Role of Reliability Analysis in Structural Design

Abstract

Modern structures require more critical and complex designs; the need for accurate and efficient approaches to assess uncertainties in loads, geometry, material properties, manufacturing processes involved and also the operational environment, has increased significantly. Reliability assessment techniques help to develop the initial guidance for robust designs. In this context, the classical methods such as theory of probability, statistical methods and reliability analysis methods are often used by structural engineers. Some of the methods which have been developed in the later stages include Monte Carlo Sampling, Latin Hyper Cube Sampling, First and Second Order Reliability Methods, Stochastic Finite Element Method and Stochastic Optimization. In addition, in those structural problems where randomness is relatively small, a deterministic model is usually used rather than a Stochastic Model. However, when the level of uncertainty is high, Stochastic approaches are necessary for system analysis and design. Number of probabilistic analysis tools have been developed to qualify uncertainties, but the most complex systems are still designed with simplified rules and schemes, such as factor of safety based designs. However, these traditional design processes do not directly account for the random nature of the most input parameters.

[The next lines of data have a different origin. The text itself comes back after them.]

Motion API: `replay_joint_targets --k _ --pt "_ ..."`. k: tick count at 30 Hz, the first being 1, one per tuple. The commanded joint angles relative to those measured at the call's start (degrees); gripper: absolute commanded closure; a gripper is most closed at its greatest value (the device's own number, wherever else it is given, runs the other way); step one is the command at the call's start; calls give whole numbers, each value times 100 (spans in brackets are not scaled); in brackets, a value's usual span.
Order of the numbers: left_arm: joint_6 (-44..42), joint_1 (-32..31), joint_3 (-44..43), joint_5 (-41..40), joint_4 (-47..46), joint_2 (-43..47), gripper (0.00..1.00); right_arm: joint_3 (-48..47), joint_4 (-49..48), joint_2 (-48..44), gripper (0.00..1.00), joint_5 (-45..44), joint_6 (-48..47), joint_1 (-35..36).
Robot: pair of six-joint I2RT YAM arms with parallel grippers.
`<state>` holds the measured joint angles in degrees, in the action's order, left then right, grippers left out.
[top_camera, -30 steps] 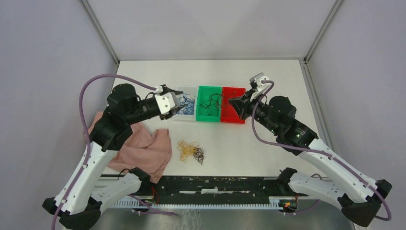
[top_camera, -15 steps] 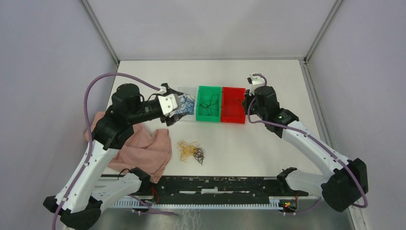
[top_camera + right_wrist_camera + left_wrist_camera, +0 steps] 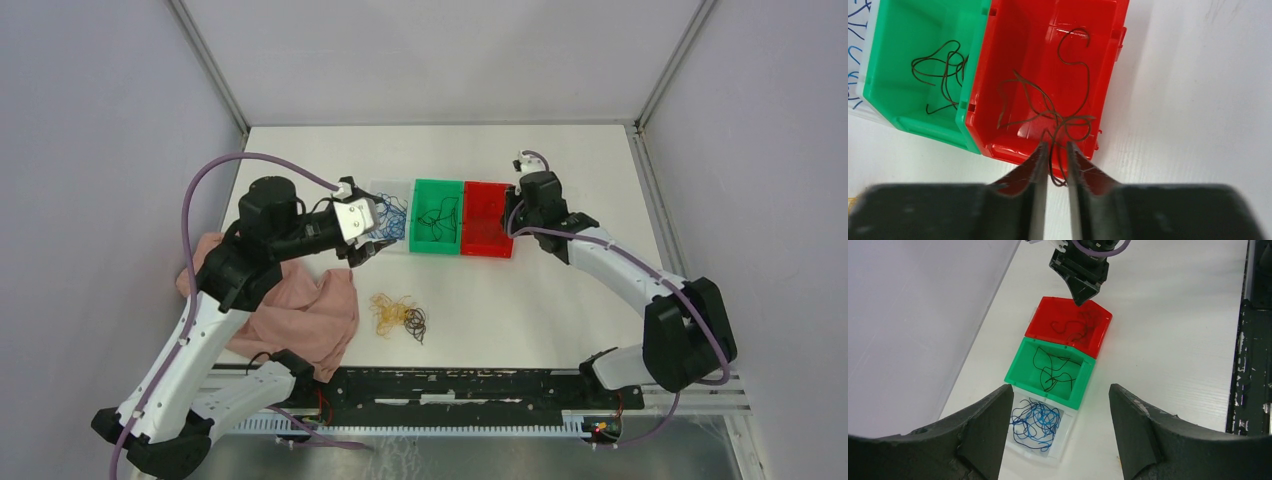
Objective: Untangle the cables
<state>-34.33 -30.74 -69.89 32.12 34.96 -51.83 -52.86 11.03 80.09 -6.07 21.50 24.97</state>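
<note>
A tangle of yellow-orange and dark brown cables (image 3: pixel 398 315) lies on the table in front of three bins. Blue cables (image 3: pixel 1035 420) lie in the clear bin (image 3: pixel 392 245), dark ones (image 3: pixel 1053 370) in the green bin (image 3: pixel 437 245), and brown ones (image 3: pixel 1048 107) in the red bin (image 3: pixel 1013 60). My left gripper (image 3: pixel 1061 390) is wide open and empty, hovering at the clear bin's near-left corner (image 3: pixel 372 232). My right gripper (image 3: pixel 1056 145) sits over the red bin's right end (image 3: pixel 513 215). Its jaws are slightly parted, and a loose brown cable loop (image 3: pixel 1058 172) hangs in the gap.
A crumpled pink cloth (image 3: pixel 300 310) lies at the near left, under the left arm. A black rail (image 3: pixel 450 385) runs along the table's near edge. Grey walls close in the back and both sides.
My right arm has swung down, bringing its gripper over the red bin, and its jaws went from shut to slightly parted. My left jaws opened wider and drew back a little from the clear bin.
</note>
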Motion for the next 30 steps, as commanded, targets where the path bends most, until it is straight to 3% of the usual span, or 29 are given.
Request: replay_joint_targets --k 1,4,9,16,23,30 --pt "-101 -4 -29 115 -31 86 22 -364 -385 -4 59 88 98 -7" --pt "-109 -2 4 124 -12 94 22 -309 -397 -145 50 45 25 -6" --pt "-109 -7 40 152 0 78 22 -56 -546 -611 49 327 14 65" --pt "-46 -2 386 43 280 87 23 771 -1117 -1212 40 1051 -202 1717" --pt "-35 -3 334 39 257 23 24 1098 -1438 -330 37 1548 -149 3345" --pt "-82 -9 194 31 396 9 25 1103 -1895 585 41 1526 -221 3801"
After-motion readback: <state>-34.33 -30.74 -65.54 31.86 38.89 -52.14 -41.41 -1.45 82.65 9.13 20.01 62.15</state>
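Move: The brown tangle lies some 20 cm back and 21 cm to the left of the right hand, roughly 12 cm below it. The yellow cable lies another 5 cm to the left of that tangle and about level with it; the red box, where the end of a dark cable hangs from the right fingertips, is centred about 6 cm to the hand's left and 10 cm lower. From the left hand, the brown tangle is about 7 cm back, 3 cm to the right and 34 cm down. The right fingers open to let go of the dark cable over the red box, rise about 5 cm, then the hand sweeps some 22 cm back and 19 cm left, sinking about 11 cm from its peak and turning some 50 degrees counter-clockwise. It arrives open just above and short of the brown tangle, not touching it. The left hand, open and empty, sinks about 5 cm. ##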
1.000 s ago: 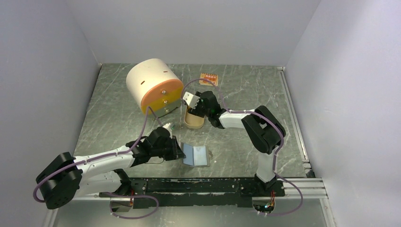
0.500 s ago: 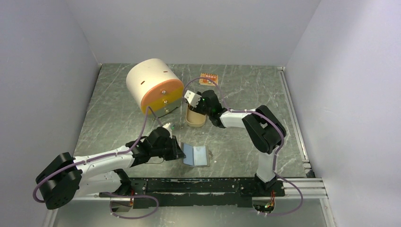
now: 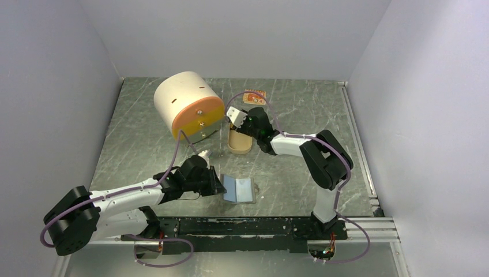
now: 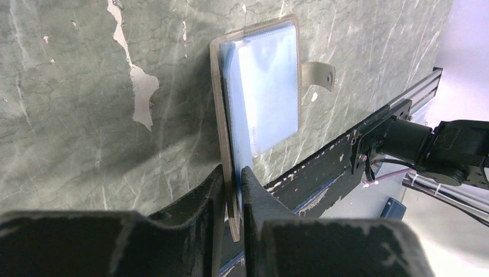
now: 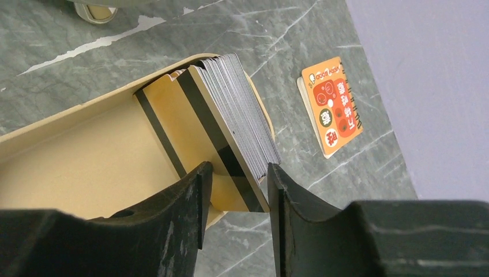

Factor of safety is used to maintain some degree of safety in the structural design. Generally, the factor of safety is understood to be the ratio of the expected strength of response to the expected load. In practice, both the strength and load are variables, the values of which are scattered about their respective mean values. When the scatter of the variables is considered, the factor of safety could potentially be less than unity and the traditional factor of safety based design would fail. More likely is that the factor of safety is too conservative, which leads to an over expensive design.